O alerta é de Manuel Faustino, primeiro diretor dos serviços do IRS do Fisco, que afirma que, do lado dos contribuintes, o sistema "é muito pouco transparente e está muito pouco aprofundada do ponto de vista dos seus direitos e das suas garantias".
O especialista em IRS esclarece que, aquando o lançamento do e-fatura, a 1 de janeiro de 2013, os contribuintes “tinham escolha” em relação ao benefício de dedução de 15% do IVA suportado com as despesas em setores considerados de risco, como a restauração e hotelaria, os cabeleireiros e a reparação de veículos, em sede de IRS, até um limite máximo de 250 euros.
Se os contribuintes quisessem beneficiar deste incentivo, indicavam o NIF, mas, caso contrário, não o indicavam, o que "não prejudicava o quadro da dedutibilidade das outras despesas do regime jurídico em vigor", tal como a Comissão Nacional de Proteção de Dados (CNPD) tinha recomendado num parecer de 2012.
Nesse parecer, solicitado pelo governo de então, a CNPD considerou que estava em causa "um tratamento de dados pessoais sensíveis porque atinentes à vida privada dos cidadãos", sendo "essencial garantir que o contribuinte singular que opte por não fornecer o seu NIF ao emitente da fatura, por motivos legítimos como a salvaguarda da sua privacidade, não possa ser de algum modo penalizado em relação às vantagens que tem vindo a obter ao abrigo do regime jurídico vigente".
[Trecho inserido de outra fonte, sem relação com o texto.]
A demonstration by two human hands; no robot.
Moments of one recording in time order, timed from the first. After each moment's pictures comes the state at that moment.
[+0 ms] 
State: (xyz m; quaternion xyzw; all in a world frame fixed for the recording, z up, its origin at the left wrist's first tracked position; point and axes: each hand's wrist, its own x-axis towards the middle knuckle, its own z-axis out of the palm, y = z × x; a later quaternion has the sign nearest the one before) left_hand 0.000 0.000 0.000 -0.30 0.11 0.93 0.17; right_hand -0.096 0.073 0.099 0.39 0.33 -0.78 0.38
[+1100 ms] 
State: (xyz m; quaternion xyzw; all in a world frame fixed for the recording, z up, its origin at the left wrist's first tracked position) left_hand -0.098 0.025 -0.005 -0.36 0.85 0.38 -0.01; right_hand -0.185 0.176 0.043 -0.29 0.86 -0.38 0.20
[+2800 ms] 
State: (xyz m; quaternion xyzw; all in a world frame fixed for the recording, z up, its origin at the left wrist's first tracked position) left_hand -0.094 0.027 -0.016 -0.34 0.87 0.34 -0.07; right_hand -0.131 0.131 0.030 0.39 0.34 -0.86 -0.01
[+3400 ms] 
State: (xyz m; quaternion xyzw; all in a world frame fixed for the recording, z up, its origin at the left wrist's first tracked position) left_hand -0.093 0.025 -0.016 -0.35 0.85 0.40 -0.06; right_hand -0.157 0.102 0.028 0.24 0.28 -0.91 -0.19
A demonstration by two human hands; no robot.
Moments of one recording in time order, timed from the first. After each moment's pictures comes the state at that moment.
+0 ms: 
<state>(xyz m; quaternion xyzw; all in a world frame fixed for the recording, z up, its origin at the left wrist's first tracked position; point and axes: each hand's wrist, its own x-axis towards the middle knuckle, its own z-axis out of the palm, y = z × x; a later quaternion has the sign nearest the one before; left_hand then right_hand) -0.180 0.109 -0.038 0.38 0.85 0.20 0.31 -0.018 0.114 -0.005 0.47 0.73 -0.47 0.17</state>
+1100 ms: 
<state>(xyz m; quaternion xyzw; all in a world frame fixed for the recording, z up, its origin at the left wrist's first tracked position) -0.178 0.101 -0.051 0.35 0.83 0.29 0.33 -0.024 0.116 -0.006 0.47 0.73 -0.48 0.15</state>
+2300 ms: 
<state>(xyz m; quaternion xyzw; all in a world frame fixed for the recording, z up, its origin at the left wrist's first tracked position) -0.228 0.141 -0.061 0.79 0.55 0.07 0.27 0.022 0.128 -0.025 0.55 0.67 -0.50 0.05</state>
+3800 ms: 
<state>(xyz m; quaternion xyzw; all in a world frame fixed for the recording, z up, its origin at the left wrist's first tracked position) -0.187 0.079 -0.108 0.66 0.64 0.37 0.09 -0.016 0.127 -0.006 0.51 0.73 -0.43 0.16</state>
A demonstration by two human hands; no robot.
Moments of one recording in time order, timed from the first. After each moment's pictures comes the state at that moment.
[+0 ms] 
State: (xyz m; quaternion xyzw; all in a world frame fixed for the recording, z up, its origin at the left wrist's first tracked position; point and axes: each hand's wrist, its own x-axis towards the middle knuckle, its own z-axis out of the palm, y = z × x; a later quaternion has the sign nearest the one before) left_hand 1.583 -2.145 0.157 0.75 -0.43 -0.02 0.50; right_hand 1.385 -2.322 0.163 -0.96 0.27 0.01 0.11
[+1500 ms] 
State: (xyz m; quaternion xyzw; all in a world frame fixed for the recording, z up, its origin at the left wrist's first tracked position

Mas, depois da reforma do IRS de 2014, e a “partir do dia 1 de janeiro de 2015, apenas as faturas com NIF passaram a ser consideradas para as deduções em sede de IRS", esclarece Manuel Faustino, para quem se tratou de uma "mutação extremamente significativa" e "contrária à letra e ao espírito da lei da proteção de dados".
O fiscalista refere ainda que, tendo em conta o parecer de 2012 da CNPD, que não foi chamada a apreciar o diploma da reforma do IRS, esta comissão "jamais poderia concordar com esta opção, uma vez que, "legitimamente, o contribuinte tem direito a não dar o seu NIF, mas também tem o direito de não ficar prejudicado em relação à dedutibilidade das despesas" que pode abater no IRS.
Em 2013, e após "várias queixas recebidas", a CNPD verificou que "estavam a ser processados pela AT [Autoridade Tributária] mais dados do que aqueles que eram necessários", tendo "ordenado à AT a tomada de um conjunto de medidas para corrigir a situação", indicou, em declarações à Lusa, uma fonte oficial da comissão que também esclareceu que, numa segunda ação fiscalizadora, verificaram que "foram cumpridas as determinações da CNPD".
Manuel Faustino aponta ainda "outra falta gravíssima" no portal em relação à proteção de dados que é a questão de quem tem acesso a estas informações, considerando que esta situação "é um bocado difusa".
No parecer de 2012, a CNPD recomendou que o diploma "deveria claramente prever uma separação lógica da informação pessoal relativa a cada transação, com acesso limitado aos funcionários com tarefas inspetivas", mas a opção do legislador foi seguir o disposto na Lei Geral Tributária (LGT).
Por seu lado, a LGT determina que a AT deve "adotar as medidas de segurança necessárias relativamente aos dados pessoais comunicados para impedir a respetiva consulta ou utilização indevida por qualquer pessoa ou forma não autorizada" e também "garantir que o acesso aos dados pessoais está limitado às pessoas autorizadas no âmbito das suas atribuições legais". No entanto, não restringe este acesso explicitamente aos inspetores tributários.
O sistema eletrónico de emissão de faturas e sua comunicação ao Fisco fez com que, desde janeiro de 2013, seja obrigatória a emissão de fatura, mesmo nos casos em que os consumidores finais não a solicitem.
O objetivo foi o de "estimular o cumprimento da obrigação de emissão de faturas em todas as operações económicas", e, segundo o último relatório de combate à fraude e evasão fiscal, até 2016 tinham sido comunicadas, no total, mais de 20 mil milhões de faturas.